2. The vector-composite layout multi-copter drone energy management and control method of claim 1, wherein: Includes the following steps: Configuration design: Through the unified design of rudderless design and power redundancy and the unified design of aerodynamic-propulsion coupled energy management architecture, the two work together to realize the hardware configuration, and the configuration design supports the software framework; Software framework: Through the deep integration of the full-cycle intelligent energy dynamic optimization system and the MRAC-ADRC integrated intelligent control system, the two work together to support the performance of the flight platform.

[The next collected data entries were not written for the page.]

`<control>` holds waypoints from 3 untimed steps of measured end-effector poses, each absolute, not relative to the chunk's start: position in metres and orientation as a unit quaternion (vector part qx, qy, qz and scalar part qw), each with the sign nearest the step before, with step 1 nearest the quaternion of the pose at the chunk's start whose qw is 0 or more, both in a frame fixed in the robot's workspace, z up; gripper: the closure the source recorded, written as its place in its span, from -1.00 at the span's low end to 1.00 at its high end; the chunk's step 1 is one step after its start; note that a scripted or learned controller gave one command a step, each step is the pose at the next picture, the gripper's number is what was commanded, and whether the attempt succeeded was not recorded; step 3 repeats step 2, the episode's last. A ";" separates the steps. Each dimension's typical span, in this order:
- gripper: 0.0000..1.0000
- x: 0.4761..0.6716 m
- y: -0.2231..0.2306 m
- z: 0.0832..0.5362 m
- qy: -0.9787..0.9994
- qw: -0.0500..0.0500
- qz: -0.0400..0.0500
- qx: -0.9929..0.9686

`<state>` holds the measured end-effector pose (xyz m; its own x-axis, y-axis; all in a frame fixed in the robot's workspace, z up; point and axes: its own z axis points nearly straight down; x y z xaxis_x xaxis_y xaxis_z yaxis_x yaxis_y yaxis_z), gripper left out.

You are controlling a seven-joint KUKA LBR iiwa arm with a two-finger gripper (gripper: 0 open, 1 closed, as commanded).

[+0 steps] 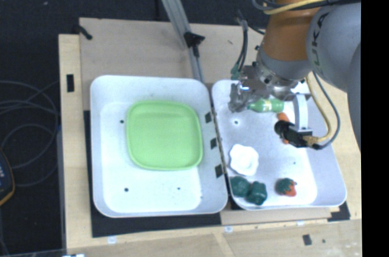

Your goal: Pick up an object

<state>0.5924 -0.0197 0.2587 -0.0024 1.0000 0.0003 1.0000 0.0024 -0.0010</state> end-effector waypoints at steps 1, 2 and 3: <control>1.00 0.606 0.035 0.243 -0.708 0.000 0.000 -0.706; 1.00 0.632 0.077 0.234 -0.708 0.000 0.000 -0.706; 1.00 0.632 0.077 0.234 -0.708 0.000 0.000 -0.706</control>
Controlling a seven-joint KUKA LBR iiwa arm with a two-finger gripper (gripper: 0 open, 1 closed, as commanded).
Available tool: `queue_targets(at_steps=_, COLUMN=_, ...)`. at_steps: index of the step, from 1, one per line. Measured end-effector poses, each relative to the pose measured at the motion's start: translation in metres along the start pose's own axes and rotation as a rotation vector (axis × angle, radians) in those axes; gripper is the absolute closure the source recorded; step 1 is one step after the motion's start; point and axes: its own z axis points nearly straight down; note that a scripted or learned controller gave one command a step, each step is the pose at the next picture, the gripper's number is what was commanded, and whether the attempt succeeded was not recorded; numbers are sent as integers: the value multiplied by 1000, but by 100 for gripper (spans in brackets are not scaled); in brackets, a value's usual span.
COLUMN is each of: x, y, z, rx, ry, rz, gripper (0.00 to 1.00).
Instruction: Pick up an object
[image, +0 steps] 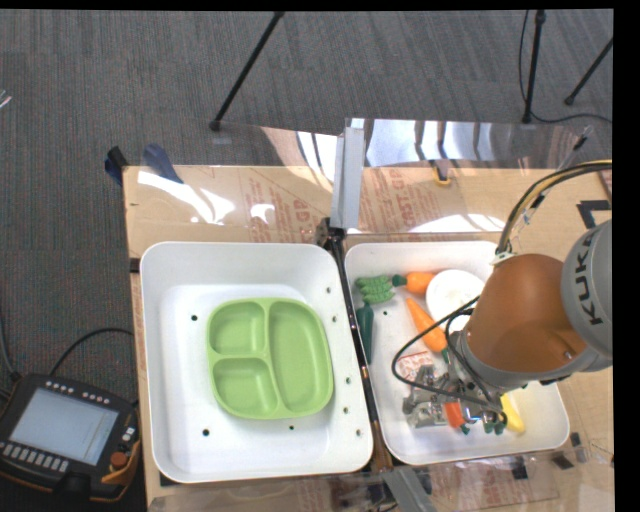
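The right bin (400, 452) holds several toy foods: an orange carrot (427, 325), another carrot with green leaves (385, 287), a dark green piece (365, 322), a white round plate (455, 292) and a yellow piece (514, 414). My gripper (450, 408) hangs low over the near part of this bin, under the orange band (520, 310). A small orange object (455, 413) sits right at the fingers, but the view does not show whether it is held.
The left bin (165, 300) holds a light green divided plate (270, 357). A tablet pendant (60, 430) lies on the floor at the lower left. Black cables (420, 345) loop beside the wrist. A clear panel (470, 150) stands behind the bins.
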Motion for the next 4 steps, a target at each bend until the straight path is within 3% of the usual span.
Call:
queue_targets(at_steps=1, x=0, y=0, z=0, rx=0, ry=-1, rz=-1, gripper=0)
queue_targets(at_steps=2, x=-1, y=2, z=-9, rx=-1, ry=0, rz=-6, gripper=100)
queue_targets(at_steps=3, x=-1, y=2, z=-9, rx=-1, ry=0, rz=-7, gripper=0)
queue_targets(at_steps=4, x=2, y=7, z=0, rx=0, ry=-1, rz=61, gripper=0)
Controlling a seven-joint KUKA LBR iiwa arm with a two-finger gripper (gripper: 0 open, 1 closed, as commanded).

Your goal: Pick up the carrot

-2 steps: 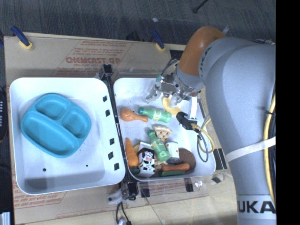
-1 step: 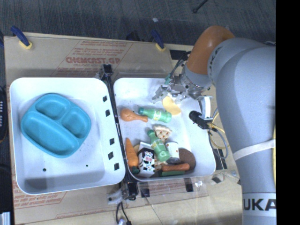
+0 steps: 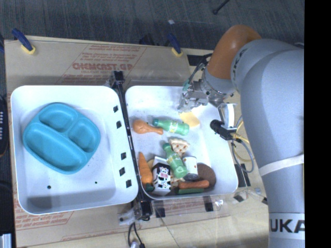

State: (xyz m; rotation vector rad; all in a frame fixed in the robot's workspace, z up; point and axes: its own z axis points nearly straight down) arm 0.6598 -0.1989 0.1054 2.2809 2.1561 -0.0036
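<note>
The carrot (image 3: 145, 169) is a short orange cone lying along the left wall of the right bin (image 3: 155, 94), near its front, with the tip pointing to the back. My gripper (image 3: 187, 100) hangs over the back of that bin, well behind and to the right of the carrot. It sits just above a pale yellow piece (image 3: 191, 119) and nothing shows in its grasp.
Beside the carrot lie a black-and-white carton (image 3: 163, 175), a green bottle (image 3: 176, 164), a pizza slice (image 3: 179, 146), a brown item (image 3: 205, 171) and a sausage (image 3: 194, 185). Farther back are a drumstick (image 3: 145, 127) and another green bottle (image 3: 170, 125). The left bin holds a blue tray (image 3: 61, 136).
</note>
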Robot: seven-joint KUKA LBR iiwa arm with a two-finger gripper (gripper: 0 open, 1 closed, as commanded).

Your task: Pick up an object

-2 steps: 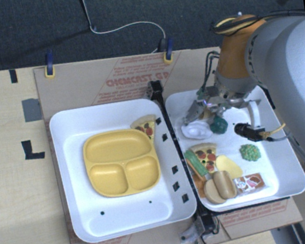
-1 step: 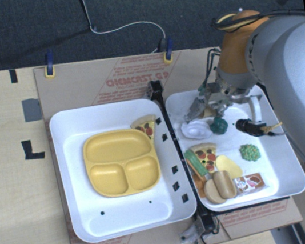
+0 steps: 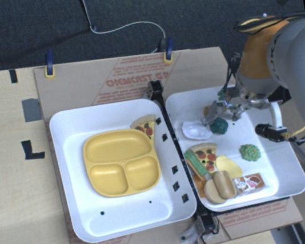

3. The method of claim 2, wherein: The aerodynamic-propulsion coupled energy management architecture includes: Select the appropriate flight mode through flight mode decision; By controlling the distribution, commands are sent to the main rotor power system and / or thrust vectoring power system to control the rotor speed and tilt angle; This reduces the load on the main rotor and adjusts the direction by tilting the auxiliary rotor.
4. The method of claim 3, wherein: Flight modes include: hexacopter low-speed mode, transitional flight mode, and quadcopter + vector cruise mode. The different control methods corresponding to these modes in sequence include differential tilt, one-time / gradual tilt, and thrust vector deflection.
5. The vector-composite layout multi-copter drone energy management and control method of claim 4, wherein: In intelligent task planning, the input information includes route information, inspection point distribution, weather information, battery status, and other information.